Rencontre avec les réalisatrices brésiliennes

Malgré ce qu'il était prévu, toutes les réalisatrices brésiliennes n'ont pas pu venir, mais nous avons été heureuses d'accueillir Mônica Sucupira et Tika Tiritilli, qui ont parlé de leur documentaire Uma valsa prá ela (Une valse pour elle). La présence de ces deux réalisatrices brésiliennes - une première dans notre Festival - est un reflet du développement du cinéma lesbien brésilien, qui depuis quelques années dépasse les frontières nationales et les barrières de la lesbophobie. On ne peut que souligner le rôle important qui est sans doute joué par l'existence du festival de cinéma gay et lesbien au Brésil, le Mixbrasil, maintenant dans sa sixième édition. Du côté français, nous sommes fières d'avoir toujours accompagné cette production, ayant montré par la première fois une vidéo brésilienne, Francha com Francha (Gouine après gouine), de Maria Angélica Lemos, dès 1993, à notre festival.

La rencontre avec Mônica Sucupira et Tika Tiritilli nous a permis de découvrir toutes les circonstances du tournage de leur documentaire qui touchait à des questions encore assez marginalisées au Brésil : le lesbianisme et la vieillesse. Leur façon d'aborder ces deux thèmes dans le film est très originale, car il s'agit de faire parler des femmes hétéros âgées de 64 à 81 ans, sur l'amour, le mariage, la sexualité et l'homosexualité, tout en les confrontant à une intervieweuse qui leur déclarait son lesbianisme. La grande conclusion que les deux réalisatrices ont tiré de ce travail - même s'il n'est pas rendu très explicite dans la vidéo - est que, contre toute attente, ces femmes se montrent assez ouvertes aux lesbiennes, et aux homosexuels en général. De plus, elles se montrent heureuses de pouvoir s'exprimer - et surtout que leur opinion soit sollicitée.

Quant aux aspects plus formels du tournage, les deux réalisatrices ont souligné l'importance du lieu où il s'est déroulé, une piscine publique à São Paulo, qu'elles fréquentent régulièrement, où elles côtoyaient déjà quelques unes de ces femmes. Cela leur a donné une liberté d'approche plus grande, en plus d'être une démarche favorable à la visibilité. Pour la petite histoire, elles nous ont raconté qu'après la réalisation de ce film, lorsqu'elles se dénudaient dans le vestiaire, les femmes les regardaient à la hauteur du sexe, comme si elles cherchaient une différence quelconque. Cela montrait bien leur ignorance en ce qui concerne le lesbianisme, ignorance très apparente dans le documentaire.

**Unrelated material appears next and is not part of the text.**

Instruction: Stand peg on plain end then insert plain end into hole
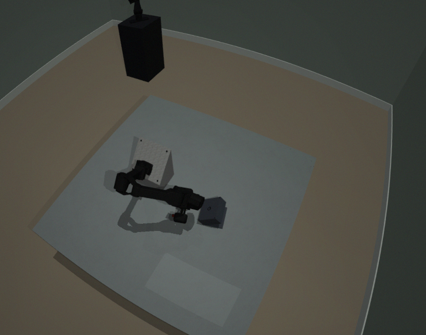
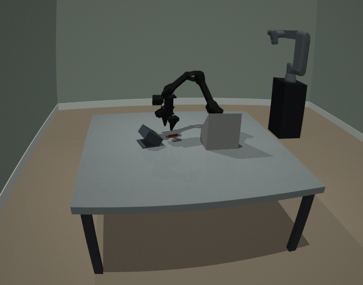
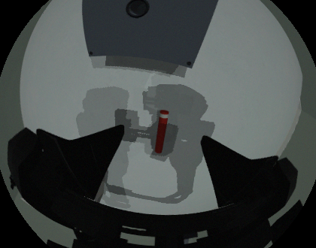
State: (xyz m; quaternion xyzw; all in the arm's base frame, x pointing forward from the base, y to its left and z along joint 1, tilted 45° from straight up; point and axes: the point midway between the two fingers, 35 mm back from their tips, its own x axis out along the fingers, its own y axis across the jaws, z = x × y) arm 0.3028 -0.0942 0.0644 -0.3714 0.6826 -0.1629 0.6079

Par rapport à la répercussion de ce film au Brésil - à part le circuit gay et lesbien, où il a été très bien accueilli, gagnant le prix du public à la 5e édition du Mixbrasil - Mônica Sucupira et Tika Tiritilli ont souligné leur volonté de le montrer à un public très élargi. Ainsi, il a déjà été projeté dans quelques festivals brésiliens de cinéma et aussi à São Paulo dans le centre culturel qui abrite la piscine où le film a été réalisé, suivi d'un débat. Ce fut l'occasion de le montrer aux "comédiennes" - comme les femmes interviewées aiment désormais se présenter - et à leur famille, le résultat du travail. Dans toutes ces occasions, les réalisatrices ont été très bien accueillies, ce qui pour elles est la preuve que ces thèmes, le lesbianisme et la vieillesse, ne sont tabou que par ignorance, par un manque de connaissances généralisé - ce à quoi on peut commencer à remédier par un travail de mise à nu, de visibilité. Une autre confirmation de cette hypothèse pour Mônica Sucupira et Tika Tiritilli est le fait que le gouvernement brésilien a payé les frais de voyage de l'une d'entre elles.

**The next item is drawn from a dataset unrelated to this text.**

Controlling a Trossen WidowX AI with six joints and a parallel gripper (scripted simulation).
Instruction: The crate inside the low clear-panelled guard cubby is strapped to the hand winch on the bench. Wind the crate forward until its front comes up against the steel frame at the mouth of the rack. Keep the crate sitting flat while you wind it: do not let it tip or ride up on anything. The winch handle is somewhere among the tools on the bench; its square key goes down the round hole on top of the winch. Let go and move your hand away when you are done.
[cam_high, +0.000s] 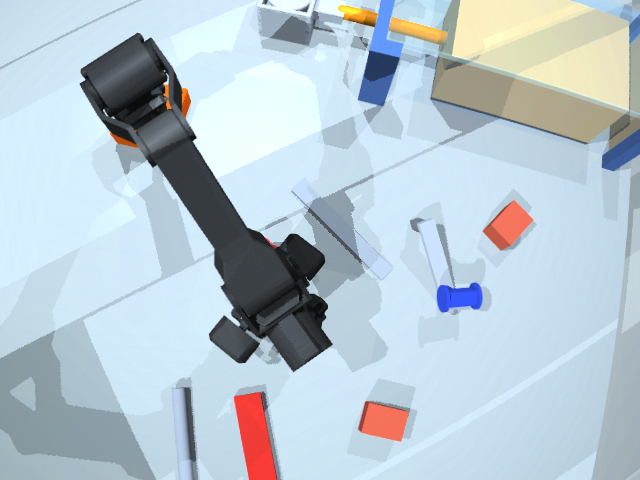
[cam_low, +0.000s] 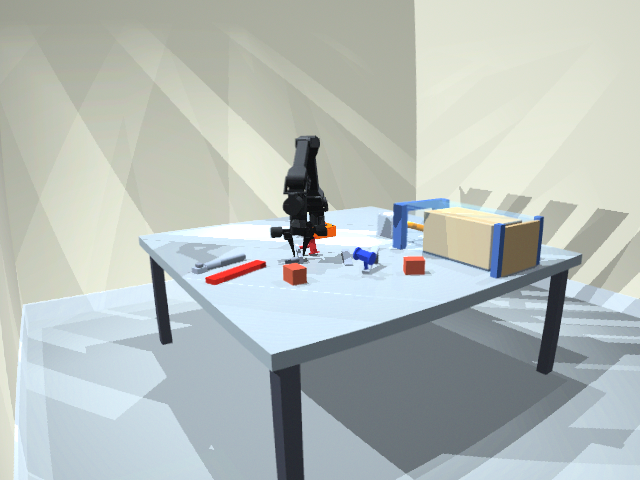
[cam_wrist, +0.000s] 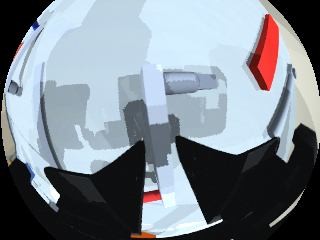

Cependant, cette rencontre si agréable nous a quand même laissées un peu sur notre faim en ce qui concerne le mouvement lesbien au Brésil, un thème qui échappait à la spécificité du débat et sur lequel les deux réalisatrices ne se sentaient pas assez informées pour parler. Mais cela ne nous conduit qu'à souhaiter pour les années à venir d'avoir encore plus de films et de réalisatrices brésiliennes présentes, afin de pouvoir en reparler.